I am a story teller, a raconteur of sorts.  Yes, I had to look up that word, too.  It was in the book The Noticer that I recently read.  I'll save you the trouble of another click to google: 


A person who tells anecdotes in a skillful and amusing way.
Synonyms:narrator - storyteller

I think that sounds a little like Eloise, dontcha think?   I suppose if my parents would have sprung for that extra year of college to hone my writing skills, I would have learned that dontcha really isn't a word as well.  
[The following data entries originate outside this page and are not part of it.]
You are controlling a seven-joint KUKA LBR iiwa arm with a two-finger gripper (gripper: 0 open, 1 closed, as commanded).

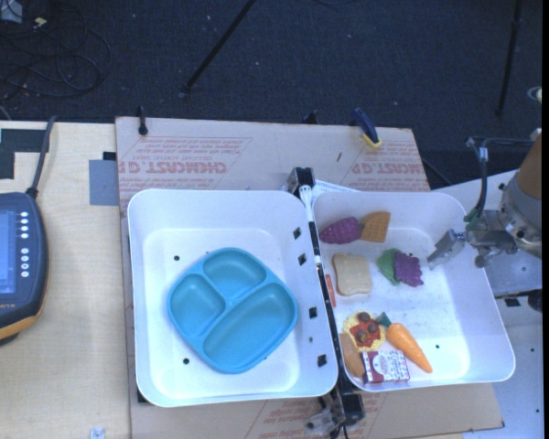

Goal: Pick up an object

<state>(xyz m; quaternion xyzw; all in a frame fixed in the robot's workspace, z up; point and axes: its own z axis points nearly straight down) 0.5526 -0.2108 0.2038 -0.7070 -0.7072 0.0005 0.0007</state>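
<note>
The right bin [480,337] holds several toy foods: a purple grape bunch [340,230], an orange wedge [376,226], a bread slice [352,273], a green and purple vegetable [401,268], a carrot [408,347], a red carton [384,367] and a small colourful piece [366,329]. My gripper [459,252] hangs over the right bin's right side, just right of the green and purple vegetable and apart from it. It looks open, with nothing between its fingers. The arm [526,204] comes in from the right edge.
The left bin [156,245] holds a blue divided plate [232,309]. A black divider [313,273] runs between the bins. A teach pendant [7,263] lies on the bench at the far left. Bare white floor shows in the right bin below the gripper.
</note>
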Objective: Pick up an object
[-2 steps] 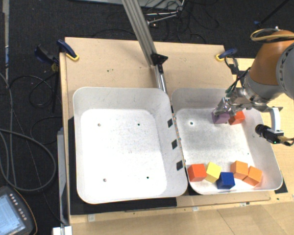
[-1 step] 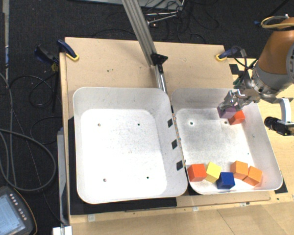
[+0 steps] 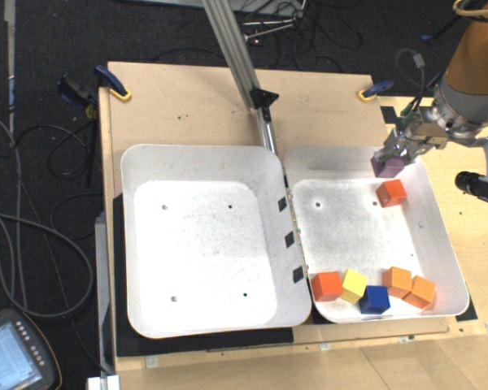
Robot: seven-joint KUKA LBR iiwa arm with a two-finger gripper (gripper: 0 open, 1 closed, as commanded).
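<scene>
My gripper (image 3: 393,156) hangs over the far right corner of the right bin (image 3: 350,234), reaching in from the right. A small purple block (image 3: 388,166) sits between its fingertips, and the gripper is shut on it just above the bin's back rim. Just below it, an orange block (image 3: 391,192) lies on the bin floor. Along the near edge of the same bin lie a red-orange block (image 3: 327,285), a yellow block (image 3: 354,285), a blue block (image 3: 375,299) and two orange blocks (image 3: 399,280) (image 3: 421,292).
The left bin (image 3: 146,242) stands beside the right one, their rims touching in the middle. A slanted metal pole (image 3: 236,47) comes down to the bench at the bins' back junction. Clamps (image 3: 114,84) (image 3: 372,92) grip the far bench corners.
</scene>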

Recording stories in the written form runs in my blood.  I'm of German decent, remember?  I think somewhere back I am related to The Brothers Grimm.  They took the stories that been told around camp fires, in family gatherings, and over a few beers, and recorded them.  Brilliant.  

My hesitance of blending my writing with earnings is probably the biggest reason The Key is not in print yet.  I'd really love to just clean it up and publish it as a free e-book so you all can enjoy the story without a dime spent.  However, I understand not everyone has Kindles yet, so that cuts a lot of you out of the fun.  Some copies need to exist on paper, and that is where it all gets complicated.  Eloise does not like complicated.  Be assured that I am working on it, trying to find a solution to my moral dilemma.  I promise to give up updates as the project moves along.
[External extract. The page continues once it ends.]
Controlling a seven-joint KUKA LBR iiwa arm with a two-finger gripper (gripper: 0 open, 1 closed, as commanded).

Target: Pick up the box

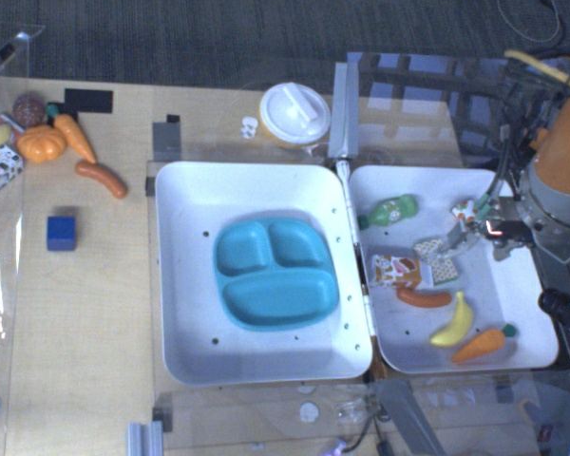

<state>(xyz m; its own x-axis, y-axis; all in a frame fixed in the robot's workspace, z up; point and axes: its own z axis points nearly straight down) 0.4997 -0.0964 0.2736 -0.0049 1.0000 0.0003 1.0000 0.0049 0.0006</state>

I must disagree with my professor twenty years later.  My talent was not "wasted" in education.  It's a crying shame that someone in higher education even said those words to me.  Mommy and Daddy did know best.  I got a real job, and it's a hard one.  I earn my paycheck, believe me.  Teaching is harder than I expected, but far more rewarding than I could have ever imagined.  Clearly it is what I am meant to do.  Now with this new thing called blogging, I can fart around with writing all I want. 

Thanks Dad for the double dose of good advice:  get a real job, and stick to beer.  That is exactly what I did.  Proud of me now?
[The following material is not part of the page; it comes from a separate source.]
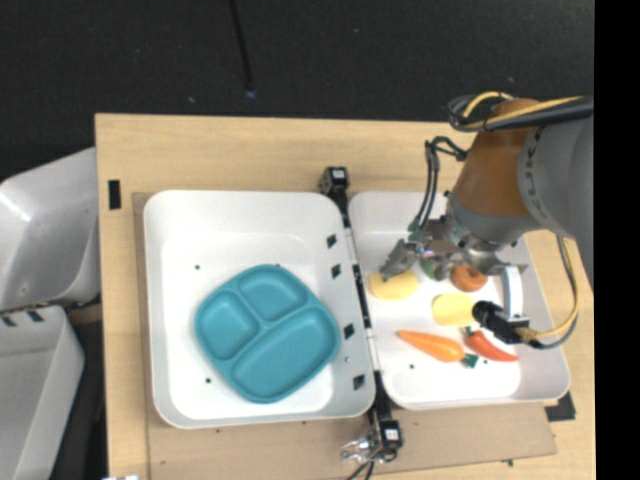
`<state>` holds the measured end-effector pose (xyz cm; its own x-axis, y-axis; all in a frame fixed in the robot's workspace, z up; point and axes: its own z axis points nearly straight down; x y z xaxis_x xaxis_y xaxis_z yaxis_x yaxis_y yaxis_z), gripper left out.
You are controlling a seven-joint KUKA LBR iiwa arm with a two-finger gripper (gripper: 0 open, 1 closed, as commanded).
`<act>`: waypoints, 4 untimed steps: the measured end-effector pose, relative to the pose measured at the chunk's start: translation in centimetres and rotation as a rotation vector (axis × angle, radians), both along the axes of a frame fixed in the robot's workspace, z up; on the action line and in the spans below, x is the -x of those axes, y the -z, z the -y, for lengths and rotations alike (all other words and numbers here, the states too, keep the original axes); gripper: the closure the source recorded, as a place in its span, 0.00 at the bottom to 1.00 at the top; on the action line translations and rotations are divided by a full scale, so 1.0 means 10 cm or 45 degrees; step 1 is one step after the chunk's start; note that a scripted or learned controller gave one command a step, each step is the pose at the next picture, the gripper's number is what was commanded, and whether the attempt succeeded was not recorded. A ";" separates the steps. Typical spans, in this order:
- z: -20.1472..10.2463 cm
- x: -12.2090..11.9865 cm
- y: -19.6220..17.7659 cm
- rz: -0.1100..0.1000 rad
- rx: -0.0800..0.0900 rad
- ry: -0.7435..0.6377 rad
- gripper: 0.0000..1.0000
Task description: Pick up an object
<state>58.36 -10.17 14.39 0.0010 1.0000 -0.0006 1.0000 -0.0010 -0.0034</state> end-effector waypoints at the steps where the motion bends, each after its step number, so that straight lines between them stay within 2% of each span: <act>1: 0.01 0.00 0.46 0.000 0.000 0.002 0.00; 2: 0.06 -0.01 0.31 0.011 0.010 0.014 1.00; 4: 0.13 -0.12 -0.74 0.011 0.001 -0.004 1.00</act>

The photo story below is NOT set to a Tim McGraw song.  I wanted to give you a little change of pace and I switched to Nelly.  That's me on the cover shot, shooting my shadow along the Lake Erie shoreline.  Besides Sam's Lemonade Stand, you'll see some treasures we collected from one of our frequent beach walks.  Natalie's finds always make me laugh.

It's Friday, so I have to go heed my Daddy's advice.  I'm going to fart around with my next blog and pack a cooler.  Headed to a party tonight--photos to come.

Hey! Must be the Money!


Heather said...

Hysterical! I may quit my writing job & set up a lemonade stand across from a winery if I can rake in those kind of bucks by picking off customers.

And, I literally laughed out loud at the phrasing "farting around" -- must've been a big phrase in our parents' time because my dad used to say that all the time (and still does).

You can self-publish and people can order their own books if they want to read it in hardcopy. I haven't ever looked into it myself, but I did write a story about it (ironic, I know) years ago.

The only caution with self-publishing is that "real" publishers, they turn their noses up at self-published books/authors. THOUGH...that attitude may have/be changing, too, as more and more well-written books/authors are published.

Yesterday someone called & told me to stop sending the magazine I write because they consider it junk mail. It was an old guy, and I thought...does it occur to you that writers put their heart and soul into what they do? Do you even care? That junk mail is my job and, believe it or not, I put a lot of effort into it.

That's the danger in writing, though, being told you suck. Eh...I've got a thick skin because I've been doing this long enough to know I don't suck, still irritates me that people can be so thoughtless when they speak.

WAit....where were we? Lemonade...right..we were talking about lemonade. ;-)

Anonymous said...

Just a little hint about drinking wine Elaine! I enjoy sweet red wine. The trick to not getting a headache is to drink a glass of water in between each glass of wine you drink. That's the trick! Try it sometime!!!
Sue C.

Anonymous said...

OMGGOM! (Oh my goodness gracious o'mighty!) do you donate yours to charity? I have lemonade stands too!